Nedim Gürsel (born 5 April 1951 in Gaziantep) is a Turkish writer. In the late 1960s, he published novellas and essays in Turkish magazines. After graduating from Galatasaray High School in 1970, he studied at the Sorbonne. In 1974, he graduated from the Sorbonne's Department of Modern French Literature. In 1979, he received his doctorate in comparative literature after completing his dissertation on Louis Aragon and Nazim Hikmet. He returned to Turkey, but the unrest there in 1980 persuaded him to go back to France.

In 1976, Gürsel published A Summer without End, a collection of stories. For that collection, in 1977, Gürsel received Turkey's highest literary prize, the Prize of the Turkish Language Academy. After the 1980 Turkish coup d'état, a military tribunal charged that Gürsel's collection had slandered the Turkish army. In 1983, the Turkish military censored Gürsel's novel The First Woman. Although the Turkish authorities dismissed the charges against Gürsel, their actions made A Summer without End and The First Woman unavailable in Turkey for several years.

In 2008, Gürsel published The Daughters of Allah. The book prompted the Turkish authorities to charge Gürsel with insulting religion. In June 2009, a court in Istanbul acquitted Gürsel of the charge.

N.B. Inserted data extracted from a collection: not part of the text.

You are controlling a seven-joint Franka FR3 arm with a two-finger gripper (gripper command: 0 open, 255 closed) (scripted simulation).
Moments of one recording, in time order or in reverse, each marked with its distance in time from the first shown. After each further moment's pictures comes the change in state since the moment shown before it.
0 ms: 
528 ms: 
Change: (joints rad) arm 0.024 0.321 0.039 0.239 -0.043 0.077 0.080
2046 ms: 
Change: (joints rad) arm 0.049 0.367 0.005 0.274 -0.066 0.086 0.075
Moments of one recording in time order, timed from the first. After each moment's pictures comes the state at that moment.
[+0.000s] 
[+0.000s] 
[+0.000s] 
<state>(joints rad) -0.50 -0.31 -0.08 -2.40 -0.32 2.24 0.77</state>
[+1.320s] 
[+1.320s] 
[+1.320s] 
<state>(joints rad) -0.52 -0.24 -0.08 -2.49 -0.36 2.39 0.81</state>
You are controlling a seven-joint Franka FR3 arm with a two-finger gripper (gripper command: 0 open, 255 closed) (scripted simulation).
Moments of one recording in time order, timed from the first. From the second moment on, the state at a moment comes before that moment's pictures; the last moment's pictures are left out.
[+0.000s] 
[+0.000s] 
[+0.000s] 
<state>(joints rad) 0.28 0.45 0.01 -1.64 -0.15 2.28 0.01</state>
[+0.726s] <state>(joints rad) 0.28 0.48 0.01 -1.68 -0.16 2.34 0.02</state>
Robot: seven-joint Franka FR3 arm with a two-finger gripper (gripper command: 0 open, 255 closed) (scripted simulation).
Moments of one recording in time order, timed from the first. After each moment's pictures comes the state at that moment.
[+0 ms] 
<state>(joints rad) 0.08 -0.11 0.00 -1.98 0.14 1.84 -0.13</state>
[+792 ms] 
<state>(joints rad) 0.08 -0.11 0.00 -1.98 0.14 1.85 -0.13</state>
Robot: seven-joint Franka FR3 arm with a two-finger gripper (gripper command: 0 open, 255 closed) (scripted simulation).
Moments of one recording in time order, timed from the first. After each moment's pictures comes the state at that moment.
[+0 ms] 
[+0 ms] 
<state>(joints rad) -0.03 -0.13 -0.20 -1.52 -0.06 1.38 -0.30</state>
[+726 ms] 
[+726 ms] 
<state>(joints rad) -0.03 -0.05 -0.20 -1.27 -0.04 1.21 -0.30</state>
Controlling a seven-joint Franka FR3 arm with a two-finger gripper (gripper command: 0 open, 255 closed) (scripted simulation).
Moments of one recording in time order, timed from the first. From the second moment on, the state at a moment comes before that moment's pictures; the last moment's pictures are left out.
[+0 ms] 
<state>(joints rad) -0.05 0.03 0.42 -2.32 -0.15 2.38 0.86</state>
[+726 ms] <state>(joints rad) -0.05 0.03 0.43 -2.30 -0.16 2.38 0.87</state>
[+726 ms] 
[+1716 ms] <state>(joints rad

Gürsel is a founding member of the International Parliament of Writers. In 2019, he was the eleventh Friedrich Dürrenmatt Guest Professor for World Literature at the University of Bern. Today, a citizen of France, he teaches contemporary Turkish literature at the Sorbonne, and works as the research director on Turkish Literature at the International French Science Research Center (CNRS).

Gürsel's awards include:
- 1977, Prize of the Turkish Language Academy
- 1986, the Abdi Ipekçi Prix for his contribution to the bringing together of Greeks and Turks)
- 1986, the Freedom Award by French PEN Club
- 1987, Haldun Taner Citation (with Tomris Uyar and Murathan Munhan)
- 1990, The prize for best international scenario by Radio France Internationale
- 1992, Struga Gold Plaque Award
- 2004, France-Turquie Literary Prize “Fernand Rouillon”
- 2004, Art and Literature Chivalry by French Government.

Gürsel's works include:
- Kadınlar Kitabı (The Book of Women), 1975
- Uzun Sürmüş Bir Yaz (A Summer without End), 1976
- İlk Kadın (The First Woman), 1986 and 2004
- Sevgilim İstanbul (Istanbul My Love), 1986
- Son Tramvay (The Last Tram), 1991
- Saint Nazaire Günlügü (The Newspaper of Saint-Nazaire), 1995
- Boğazkesen, Fatih'in Romanı (The Conqueror), 1996
- Balkanlara Dönüş (Return to the Balkans), 1995
- Nâzım Hikmet ve Geleneksel Türk Yazını (Nazim Hikmet and Turkish popular literature), 2000
- Yaşar Kemal: Bir Geçiş Dönemi Romancısı (Yachar Kemal: the novel of a transition), 2000 and 2005
- Aragon: Başkaldırıdan Gerçeğe (The Perpetual Motion of Aragon—dadaïst revolt with the real world), 2000
- Sağ Salim Kavuşsak, Çocukluk Yılları (In the country of captive fish—a Turkish childhood), 2004
- Allah'ın Kızları (The Daughters of Allah), 2008.